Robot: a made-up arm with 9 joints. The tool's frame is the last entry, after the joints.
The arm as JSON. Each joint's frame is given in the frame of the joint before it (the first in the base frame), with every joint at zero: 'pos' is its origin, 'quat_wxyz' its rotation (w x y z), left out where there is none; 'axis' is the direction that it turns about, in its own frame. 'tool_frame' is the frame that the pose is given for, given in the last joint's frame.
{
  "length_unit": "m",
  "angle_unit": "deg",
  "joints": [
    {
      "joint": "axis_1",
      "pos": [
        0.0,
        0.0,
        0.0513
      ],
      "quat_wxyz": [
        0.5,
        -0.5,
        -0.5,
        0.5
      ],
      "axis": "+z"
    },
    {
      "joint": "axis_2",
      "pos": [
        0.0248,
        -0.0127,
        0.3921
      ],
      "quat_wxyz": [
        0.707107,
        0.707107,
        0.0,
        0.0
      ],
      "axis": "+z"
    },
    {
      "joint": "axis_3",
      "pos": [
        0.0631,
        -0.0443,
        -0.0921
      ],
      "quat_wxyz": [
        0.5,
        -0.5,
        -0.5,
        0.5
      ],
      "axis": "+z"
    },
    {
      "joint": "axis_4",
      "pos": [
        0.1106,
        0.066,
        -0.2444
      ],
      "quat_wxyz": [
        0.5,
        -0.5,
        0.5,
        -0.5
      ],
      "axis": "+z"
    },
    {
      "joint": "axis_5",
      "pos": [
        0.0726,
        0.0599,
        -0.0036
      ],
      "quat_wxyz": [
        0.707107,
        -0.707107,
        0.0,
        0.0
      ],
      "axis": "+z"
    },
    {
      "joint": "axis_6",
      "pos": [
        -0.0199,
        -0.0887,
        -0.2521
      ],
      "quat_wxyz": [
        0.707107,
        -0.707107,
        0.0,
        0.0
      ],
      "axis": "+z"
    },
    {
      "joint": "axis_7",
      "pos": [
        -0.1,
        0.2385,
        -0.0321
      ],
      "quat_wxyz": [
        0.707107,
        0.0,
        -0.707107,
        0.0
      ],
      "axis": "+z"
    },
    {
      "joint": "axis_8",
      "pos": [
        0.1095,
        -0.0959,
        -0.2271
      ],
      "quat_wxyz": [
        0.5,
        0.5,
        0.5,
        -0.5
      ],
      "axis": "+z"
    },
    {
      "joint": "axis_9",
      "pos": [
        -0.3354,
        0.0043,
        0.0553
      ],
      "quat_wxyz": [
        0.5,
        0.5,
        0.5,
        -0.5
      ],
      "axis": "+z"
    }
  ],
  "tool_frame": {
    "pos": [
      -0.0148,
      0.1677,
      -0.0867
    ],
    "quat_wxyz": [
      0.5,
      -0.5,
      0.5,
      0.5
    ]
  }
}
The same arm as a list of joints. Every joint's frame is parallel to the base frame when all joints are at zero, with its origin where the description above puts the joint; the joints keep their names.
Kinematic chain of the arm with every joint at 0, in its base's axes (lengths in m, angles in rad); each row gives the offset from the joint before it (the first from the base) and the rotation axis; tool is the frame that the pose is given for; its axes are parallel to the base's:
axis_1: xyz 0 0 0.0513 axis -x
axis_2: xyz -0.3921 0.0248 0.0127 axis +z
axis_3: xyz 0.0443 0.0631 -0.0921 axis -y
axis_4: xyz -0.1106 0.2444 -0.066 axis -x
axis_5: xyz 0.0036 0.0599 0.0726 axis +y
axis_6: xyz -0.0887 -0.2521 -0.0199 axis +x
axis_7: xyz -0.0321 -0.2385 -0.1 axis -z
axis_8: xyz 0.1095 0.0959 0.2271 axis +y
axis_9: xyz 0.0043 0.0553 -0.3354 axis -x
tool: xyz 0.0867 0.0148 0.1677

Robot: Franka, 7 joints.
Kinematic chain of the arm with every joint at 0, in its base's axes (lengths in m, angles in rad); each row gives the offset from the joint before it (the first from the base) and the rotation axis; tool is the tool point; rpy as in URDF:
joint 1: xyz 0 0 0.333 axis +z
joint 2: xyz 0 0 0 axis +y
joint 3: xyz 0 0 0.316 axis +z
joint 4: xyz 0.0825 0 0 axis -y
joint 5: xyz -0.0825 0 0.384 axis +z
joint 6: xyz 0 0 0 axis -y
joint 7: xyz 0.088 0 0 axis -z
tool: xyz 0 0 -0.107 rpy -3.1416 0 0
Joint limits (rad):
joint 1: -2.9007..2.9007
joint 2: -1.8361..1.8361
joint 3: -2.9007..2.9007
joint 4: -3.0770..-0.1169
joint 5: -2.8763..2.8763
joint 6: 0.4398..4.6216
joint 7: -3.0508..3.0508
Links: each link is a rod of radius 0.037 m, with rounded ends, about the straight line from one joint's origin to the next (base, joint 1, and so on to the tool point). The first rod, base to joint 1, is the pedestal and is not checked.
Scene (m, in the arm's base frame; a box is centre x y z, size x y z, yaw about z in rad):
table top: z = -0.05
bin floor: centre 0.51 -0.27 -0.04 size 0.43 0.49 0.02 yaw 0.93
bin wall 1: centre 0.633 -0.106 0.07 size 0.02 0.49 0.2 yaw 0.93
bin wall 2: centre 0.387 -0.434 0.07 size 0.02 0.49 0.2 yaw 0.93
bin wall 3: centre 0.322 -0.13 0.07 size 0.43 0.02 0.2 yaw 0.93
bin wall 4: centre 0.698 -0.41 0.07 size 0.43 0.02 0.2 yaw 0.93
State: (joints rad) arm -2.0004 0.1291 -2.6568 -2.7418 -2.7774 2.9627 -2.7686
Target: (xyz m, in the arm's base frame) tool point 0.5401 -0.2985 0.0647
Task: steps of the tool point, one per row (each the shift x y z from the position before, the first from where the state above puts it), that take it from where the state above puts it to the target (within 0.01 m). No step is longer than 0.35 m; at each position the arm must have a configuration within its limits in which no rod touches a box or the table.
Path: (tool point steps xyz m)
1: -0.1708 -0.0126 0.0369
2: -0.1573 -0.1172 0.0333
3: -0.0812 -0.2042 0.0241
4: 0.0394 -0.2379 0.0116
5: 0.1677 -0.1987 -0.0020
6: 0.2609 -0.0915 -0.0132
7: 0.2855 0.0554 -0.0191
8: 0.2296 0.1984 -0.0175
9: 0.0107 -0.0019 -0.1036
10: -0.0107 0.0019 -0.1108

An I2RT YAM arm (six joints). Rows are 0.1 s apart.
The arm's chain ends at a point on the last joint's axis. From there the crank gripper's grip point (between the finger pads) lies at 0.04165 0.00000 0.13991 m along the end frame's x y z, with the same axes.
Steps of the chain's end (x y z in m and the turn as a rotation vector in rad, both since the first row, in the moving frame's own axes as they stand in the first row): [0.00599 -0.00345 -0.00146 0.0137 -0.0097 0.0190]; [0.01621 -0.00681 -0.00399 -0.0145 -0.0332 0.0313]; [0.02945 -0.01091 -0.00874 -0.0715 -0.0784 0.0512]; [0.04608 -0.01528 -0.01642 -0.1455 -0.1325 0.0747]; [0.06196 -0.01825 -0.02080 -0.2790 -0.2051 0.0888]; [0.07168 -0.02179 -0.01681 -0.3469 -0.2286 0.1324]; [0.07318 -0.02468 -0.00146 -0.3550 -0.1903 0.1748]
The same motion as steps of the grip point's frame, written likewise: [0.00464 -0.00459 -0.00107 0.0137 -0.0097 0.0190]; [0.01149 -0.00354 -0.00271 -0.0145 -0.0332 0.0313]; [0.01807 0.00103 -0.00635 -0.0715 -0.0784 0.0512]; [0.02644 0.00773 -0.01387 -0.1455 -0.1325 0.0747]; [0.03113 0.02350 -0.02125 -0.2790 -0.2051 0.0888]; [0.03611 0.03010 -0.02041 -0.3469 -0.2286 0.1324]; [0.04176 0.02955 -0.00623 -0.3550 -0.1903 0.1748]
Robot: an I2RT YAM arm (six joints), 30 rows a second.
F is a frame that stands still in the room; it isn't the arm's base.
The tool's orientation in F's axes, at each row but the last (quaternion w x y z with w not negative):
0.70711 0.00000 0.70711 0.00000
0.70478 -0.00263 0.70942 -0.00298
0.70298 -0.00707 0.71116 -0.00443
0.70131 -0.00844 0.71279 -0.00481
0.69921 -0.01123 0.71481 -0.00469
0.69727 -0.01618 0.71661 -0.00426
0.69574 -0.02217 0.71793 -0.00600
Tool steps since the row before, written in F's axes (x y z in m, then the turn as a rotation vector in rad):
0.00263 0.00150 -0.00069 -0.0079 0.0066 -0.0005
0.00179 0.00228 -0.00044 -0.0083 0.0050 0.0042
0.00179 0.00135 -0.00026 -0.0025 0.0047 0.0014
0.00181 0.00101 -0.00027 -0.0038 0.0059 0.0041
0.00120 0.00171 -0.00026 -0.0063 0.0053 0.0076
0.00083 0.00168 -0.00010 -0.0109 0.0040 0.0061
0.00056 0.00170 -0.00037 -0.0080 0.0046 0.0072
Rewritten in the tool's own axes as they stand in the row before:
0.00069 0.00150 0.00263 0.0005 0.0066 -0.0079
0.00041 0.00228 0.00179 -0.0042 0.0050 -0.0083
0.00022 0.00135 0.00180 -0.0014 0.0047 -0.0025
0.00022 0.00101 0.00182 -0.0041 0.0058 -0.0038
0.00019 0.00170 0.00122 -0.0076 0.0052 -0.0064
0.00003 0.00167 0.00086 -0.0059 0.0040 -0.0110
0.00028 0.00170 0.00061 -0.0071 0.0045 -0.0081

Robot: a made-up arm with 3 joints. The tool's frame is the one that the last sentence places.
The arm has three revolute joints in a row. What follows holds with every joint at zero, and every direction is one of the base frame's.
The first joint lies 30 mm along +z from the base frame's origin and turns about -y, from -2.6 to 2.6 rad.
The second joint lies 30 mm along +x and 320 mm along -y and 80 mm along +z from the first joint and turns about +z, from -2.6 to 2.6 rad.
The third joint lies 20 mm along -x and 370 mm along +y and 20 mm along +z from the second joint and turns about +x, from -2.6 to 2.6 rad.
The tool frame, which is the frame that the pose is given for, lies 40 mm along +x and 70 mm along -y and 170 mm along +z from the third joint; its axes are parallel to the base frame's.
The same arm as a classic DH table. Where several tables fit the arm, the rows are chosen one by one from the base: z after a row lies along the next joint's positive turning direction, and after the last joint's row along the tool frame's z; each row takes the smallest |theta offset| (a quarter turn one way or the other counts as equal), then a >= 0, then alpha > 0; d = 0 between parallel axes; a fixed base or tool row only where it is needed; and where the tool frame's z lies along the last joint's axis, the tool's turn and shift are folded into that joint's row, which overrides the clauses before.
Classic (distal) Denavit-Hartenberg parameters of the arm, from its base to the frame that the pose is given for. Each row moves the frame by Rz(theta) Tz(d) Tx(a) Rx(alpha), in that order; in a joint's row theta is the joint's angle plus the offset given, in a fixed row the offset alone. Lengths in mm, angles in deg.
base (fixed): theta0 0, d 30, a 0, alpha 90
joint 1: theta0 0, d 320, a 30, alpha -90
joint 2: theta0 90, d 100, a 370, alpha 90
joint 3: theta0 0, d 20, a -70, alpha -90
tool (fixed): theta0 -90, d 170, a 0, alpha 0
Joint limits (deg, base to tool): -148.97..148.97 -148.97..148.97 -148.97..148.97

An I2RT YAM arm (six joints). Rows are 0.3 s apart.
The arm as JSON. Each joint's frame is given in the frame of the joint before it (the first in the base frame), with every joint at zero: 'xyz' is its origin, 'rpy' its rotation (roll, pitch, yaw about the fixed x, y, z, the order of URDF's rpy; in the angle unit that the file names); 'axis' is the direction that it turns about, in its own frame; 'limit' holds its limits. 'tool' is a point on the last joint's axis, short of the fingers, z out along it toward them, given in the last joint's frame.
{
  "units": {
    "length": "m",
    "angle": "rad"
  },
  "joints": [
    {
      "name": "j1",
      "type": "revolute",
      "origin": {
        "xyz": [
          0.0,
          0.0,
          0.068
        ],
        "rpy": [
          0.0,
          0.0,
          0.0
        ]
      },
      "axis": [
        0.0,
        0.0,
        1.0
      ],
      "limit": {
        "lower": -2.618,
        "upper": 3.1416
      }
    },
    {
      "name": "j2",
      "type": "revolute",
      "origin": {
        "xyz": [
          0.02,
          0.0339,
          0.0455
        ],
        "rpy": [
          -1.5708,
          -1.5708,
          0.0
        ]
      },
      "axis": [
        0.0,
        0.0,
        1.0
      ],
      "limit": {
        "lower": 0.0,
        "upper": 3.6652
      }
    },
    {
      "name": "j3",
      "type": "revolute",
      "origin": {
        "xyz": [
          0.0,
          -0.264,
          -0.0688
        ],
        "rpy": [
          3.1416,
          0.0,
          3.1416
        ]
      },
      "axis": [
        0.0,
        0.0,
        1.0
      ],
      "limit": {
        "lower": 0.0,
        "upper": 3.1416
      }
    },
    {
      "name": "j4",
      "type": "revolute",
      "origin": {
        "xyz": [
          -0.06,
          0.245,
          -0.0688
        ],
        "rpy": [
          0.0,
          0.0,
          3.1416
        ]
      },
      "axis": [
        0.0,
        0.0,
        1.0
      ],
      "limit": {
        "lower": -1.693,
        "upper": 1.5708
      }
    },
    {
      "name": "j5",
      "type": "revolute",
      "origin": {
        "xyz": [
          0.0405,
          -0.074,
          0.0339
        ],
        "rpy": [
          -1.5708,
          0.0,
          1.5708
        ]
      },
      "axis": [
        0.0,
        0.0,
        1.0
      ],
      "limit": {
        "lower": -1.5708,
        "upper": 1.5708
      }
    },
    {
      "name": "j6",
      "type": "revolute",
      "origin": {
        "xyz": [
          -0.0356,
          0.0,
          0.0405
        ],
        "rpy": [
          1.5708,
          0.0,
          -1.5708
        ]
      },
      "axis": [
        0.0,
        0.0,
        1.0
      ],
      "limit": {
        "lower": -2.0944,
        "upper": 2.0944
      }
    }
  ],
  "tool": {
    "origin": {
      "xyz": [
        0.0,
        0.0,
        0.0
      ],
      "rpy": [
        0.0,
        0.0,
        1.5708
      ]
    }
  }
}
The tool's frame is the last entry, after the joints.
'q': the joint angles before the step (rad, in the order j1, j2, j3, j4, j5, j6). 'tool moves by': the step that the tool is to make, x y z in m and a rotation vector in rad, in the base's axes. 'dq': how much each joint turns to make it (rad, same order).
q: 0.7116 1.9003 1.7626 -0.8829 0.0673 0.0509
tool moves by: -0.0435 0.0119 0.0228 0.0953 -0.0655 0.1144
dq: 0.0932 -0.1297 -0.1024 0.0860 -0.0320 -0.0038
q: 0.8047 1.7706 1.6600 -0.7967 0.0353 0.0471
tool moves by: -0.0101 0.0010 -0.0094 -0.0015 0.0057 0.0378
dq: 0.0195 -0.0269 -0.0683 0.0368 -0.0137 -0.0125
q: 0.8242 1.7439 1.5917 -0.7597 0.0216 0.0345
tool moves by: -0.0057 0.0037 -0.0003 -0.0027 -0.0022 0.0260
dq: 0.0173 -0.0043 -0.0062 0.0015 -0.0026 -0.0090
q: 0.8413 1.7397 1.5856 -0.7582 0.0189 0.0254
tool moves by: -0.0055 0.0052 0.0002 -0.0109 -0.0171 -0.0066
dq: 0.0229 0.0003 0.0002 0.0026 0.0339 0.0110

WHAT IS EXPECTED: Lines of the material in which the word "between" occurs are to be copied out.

EXERCISE RESPONSE:
The arm's chain ends at a point on the last joint's axis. From there the crank gripper's grip point (between the finger pads) lies at 0.04165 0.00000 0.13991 m along the end frame's x y z, with the same axes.
The same arm as a classic DH table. Where several tables fit the arm, the rows are chosen one by one from the base: z after a row lies along the next joint's positive turning direction, and after the last joint's row along the tool frame's z; each row takes the smallest |theta offset| (a quarter turn one way or the other counts as equal), then a >= 0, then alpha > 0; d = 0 between parallel axes; a fixed base or tool row only where it is needed; and where the tool frame's z lies along the last joint's axis, the tool's turn and shift are folded into that joint's row, which overrides the clauses before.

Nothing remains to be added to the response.